Camino a casa, luego de las clases universitarias, era inevitable no comprar en las carretillas, ésas que nunca sobran, en el trayecto solitario. Por supuesto que jamás lo compré en compañía de compañeros de aula aunque sí con amigas con las que la conversación era placentera y una taza de café no era adecuada por el almuerzo que se avecinaba.
Su costo era razonable y el empaque más que generoso. Las penas podría decirse, tenía solución viable. Así los días, y los amores, transitaban plácidos y carentes de contratiempo alguno.
Sin embargo un día cambió de empaque y de precio, algún gerente de saco y corbata, se le ocurrió la brillante idea de realizar cambios (son buenos, pero cuando ello lo mejora). Nueva presentación, nuevo tamaño.
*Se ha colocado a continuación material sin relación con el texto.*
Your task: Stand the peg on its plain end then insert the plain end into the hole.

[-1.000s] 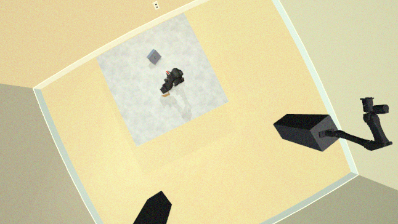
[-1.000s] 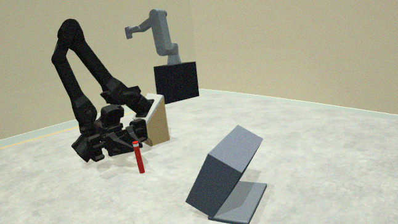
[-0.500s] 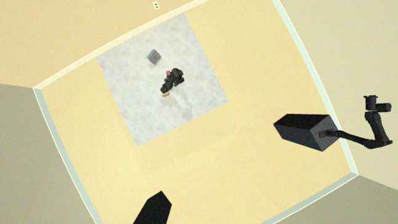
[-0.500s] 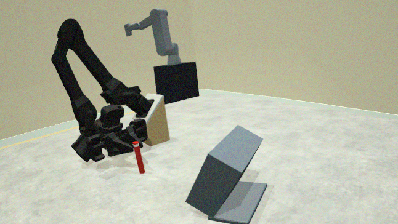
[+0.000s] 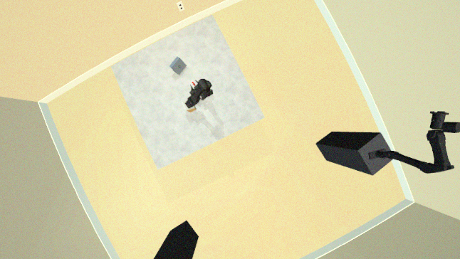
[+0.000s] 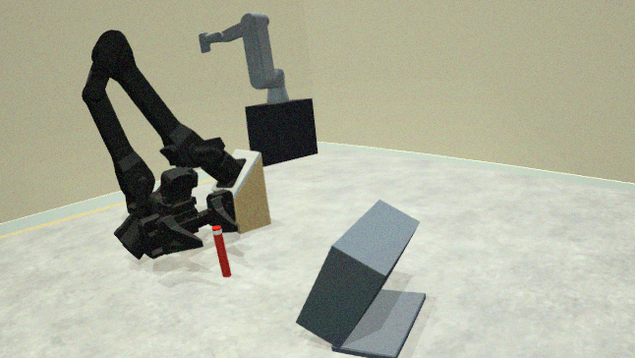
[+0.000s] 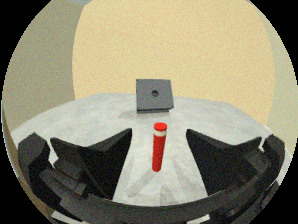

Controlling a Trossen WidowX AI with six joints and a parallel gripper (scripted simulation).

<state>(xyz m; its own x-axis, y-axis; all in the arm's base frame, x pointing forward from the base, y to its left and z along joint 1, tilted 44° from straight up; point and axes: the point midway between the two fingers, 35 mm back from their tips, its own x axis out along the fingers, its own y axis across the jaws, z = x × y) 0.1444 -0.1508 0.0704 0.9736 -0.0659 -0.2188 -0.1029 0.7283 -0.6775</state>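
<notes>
Now: gripper tip 1 cm above the red peg. From my gripper tip the other things lie so: flat base plate: 26 cm ahead, 3 cm to the left, 6 cm below; then grey sloped panel: 24 cm ahead, 3 cm to the left.
</notes>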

A partir de ahí tuve que contentarme con añorar su pretérita presentación y por supuesto abstenerme de darme un gustazo de aquellos, para suerte mía el temporal sentimental había ya fenecido.
Estos días los observo, sin deseos de adquirirlos, en parte sintiéndome un tanto estafado por esos señores de saco y corbata que auguraron una campaña acorde a los nuevos días y que sin embargo su subrepticio deseo fue enriquecerse más rápido.
Ahora espero con todo el corazón que el Sr. Wonka lance una línea de chocolates superiores a los tradicionales sublimes, esos de antaño.